Watching the Houston Dynamo-Vancouver Whitecaps scoreless draw from this past weekend, I didn’t expect any storylines to jump right out at me. Yes, there were some close calls on goal, Erick Torres got a rare start, a couple good saves, but it was another part of the game entirely that I want to talk about.
This season, MLS has implemented a standard for having mandated water breaks in each half, if the temperature is above a certain threshold, in this case "82 Wet Bulb Globe Temperature."
The standard is clear. It’s July, temperatures are soaring all over the continent, and giving players a chance to grab a drink of water is reasonable and useful.
Except that’s not what Houston’s broadcast thought. They had a bizarre narrative running through the game that the hydration breaks were a disadvantage for the Dynamo, who are accustomed to playing in hot weather and evidently don’t need the hydration breaks.
Here’s what color commentator Eddie Robinson said on the matter during the first-half hydration break:
"This is ridiculous, I think it’s absolutely ridiculous. You don’t get an oxygen break when you go to Denver or Utah. I’m not sure there’s ever been one heat-related illness in Houston, in Dallas, maybe now in Orlando, when it comes to Major League Soccer. I think it’s absolutely ridiculous, and yes, it’s a disadvantage for the Dynamo, but what are you going to do?"
Well, maybe you just move with the march of history and accept hydration breaks?
I don’t see how this is remotely controversial. I understand the logic in a vacuum, that because Houston players are accustomed to the unique features of life in that area, the heat and humidity is something they are more used to and that can be an advantage when they play at home.
But the comparison to altitude in Denver and Utah is not valid. For one thing, those places may be in high altitude, but athletes do not generally get sick from said altitude.
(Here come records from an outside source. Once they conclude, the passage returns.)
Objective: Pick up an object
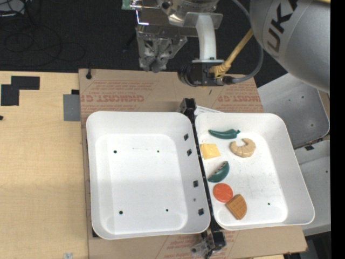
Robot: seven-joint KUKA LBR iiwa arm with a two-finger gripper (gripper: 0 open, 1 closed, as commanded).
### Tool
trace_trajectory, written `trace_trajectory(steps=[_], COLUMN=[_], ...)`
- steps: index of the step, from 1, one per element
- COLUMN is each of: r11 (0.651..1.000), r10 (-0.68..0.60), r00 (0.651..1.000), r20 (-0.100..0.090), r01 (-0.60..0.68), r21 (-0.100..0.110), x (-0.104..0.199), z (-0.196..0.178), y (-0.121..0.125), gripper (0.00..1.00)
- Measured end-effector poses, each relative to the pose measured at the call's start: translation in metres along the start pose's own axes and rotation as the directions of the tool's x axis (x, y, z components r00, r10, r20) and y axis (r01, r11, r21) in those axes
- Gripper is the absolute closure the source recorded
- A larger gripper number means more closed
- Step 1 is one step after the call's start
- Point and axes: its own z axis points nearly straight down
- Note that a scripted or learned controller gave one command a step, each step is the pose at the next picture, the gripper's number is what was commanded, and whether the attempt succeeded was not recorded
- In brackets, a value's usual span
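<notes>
Nearest the camera, the right bin [294,171] has all the pieces, bunched in its left half by the divider.

Closest is a tan wedge [236,206], like toast or a cracker, lying flat near the bin's front edge. A red-orange disc [222,192] is just behind it and to its left, touching or almost touching.

Next back is a dark teal curved piece [220,171], like a pepper or bean, angled toward the divider. A yellow square block [209,151], like cheese, sits behind that, right up against the bin's left wall.

A beige croissant-shaped piece [243,147] lies to the right of the yellow block, apart from it. A green chili pepper [223,133] lies farthest back in this bin, sideways, just behind the croissant.

The left bin [102,144] sits side by side with the right one, with black clips along the shared edge. Both rest on a cardboard sheet [124,93] with red print, on a light wood bench [38,171].

Far back, the gripper [156,63] hangs above the bench behind the left bin, well apart from every piece and holding nothing. Its fingers look close together, pointing down. The grey arm [291,26] fills the top right corner.
</notes>
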Motion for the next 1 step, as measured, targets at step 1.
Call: trace_trajectory(steps=[1], r11=[1.0], r10=[0.0], r00=[1.0], r20=[0.0], r01=[0.0], r21=[0.0], x=[-0.0001], z=[0.0], y=[0.0], gripper=[1.0])
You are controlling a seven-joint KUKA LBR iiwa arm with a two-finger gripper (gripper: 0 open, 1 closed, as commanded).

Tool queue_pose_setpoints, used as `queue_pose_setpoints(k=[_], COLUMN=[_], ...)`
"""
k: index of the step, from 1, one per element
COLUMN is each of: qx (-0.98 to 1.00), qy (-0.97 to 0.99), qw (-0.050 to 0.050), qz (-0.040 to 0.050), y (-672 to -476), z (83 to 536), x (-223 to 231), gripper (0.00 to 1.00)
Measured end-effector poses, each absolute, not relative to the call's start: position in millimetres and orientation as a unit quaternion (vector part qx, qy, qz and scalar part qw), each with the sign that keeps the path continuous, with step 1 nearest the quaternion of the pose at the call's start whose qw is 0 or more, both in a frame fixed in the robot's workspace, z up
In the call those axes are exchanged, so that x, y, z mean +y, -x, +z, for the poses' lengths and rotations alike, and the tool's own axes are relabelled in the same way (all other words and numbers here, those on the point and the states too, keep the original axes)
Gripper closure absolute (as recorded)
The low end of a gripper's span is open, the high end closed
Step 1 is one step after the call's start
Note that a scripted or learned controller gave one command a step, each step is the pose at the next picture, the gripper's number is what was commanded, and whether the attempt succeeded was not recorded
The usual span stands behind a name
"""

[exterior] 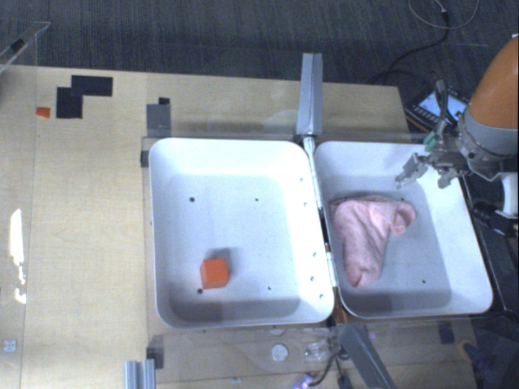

If there was a stadium on top of Mount Everest, however, then yes, there would be frequent breaks because you can die from being in air that thin.
At the same time, I think Robinson’s assertion that there has never been a heat-related illness for a player in Texas or Florida doesn’t mean a lot. The planet appears to be getting hotter every year. Athletes of all ages in all sports can become very ill or even die from the effects of heat. Just because it hasn’t happened yet doesn’t mean it couldn’t in the future. If giving players 90 seconds to get a drink of water is going to help prevent that, so be it.
And there is at least one case of an MLS player getting sick from heat exhaustion, as Jimmy Conrad famously had to be pulled from a game at Giants Stadium when temperatures reached 118 degrees on the field.
The Dynamo broadcast also mentioned the "advantage" of hydration breaks, in that coaches could effectively hold quick timeouts with their players to make adjustments in the game. It may not be a strict advantage in that both teams take advantage of it, generally, although I did find it hilarious when Louis van Gaal was hailed as some kind of genius for coaching during hydration breaks at the 2014 World Cup. Coaches who don’t talk to their players during the break are probably inadequately doing their jobs more than anything, but I digress.
Above all, it’s clear that hydration breaks are becoming a standardized part of the game, one meant to maintain player safety, something that teams should find a reasonable expectation. If that means Houston players sacrifice some of their so-called advantage, fine. What’s absolutely ridiculous is not the implementation of the hydration breaks during games, but the resistance to them altogether.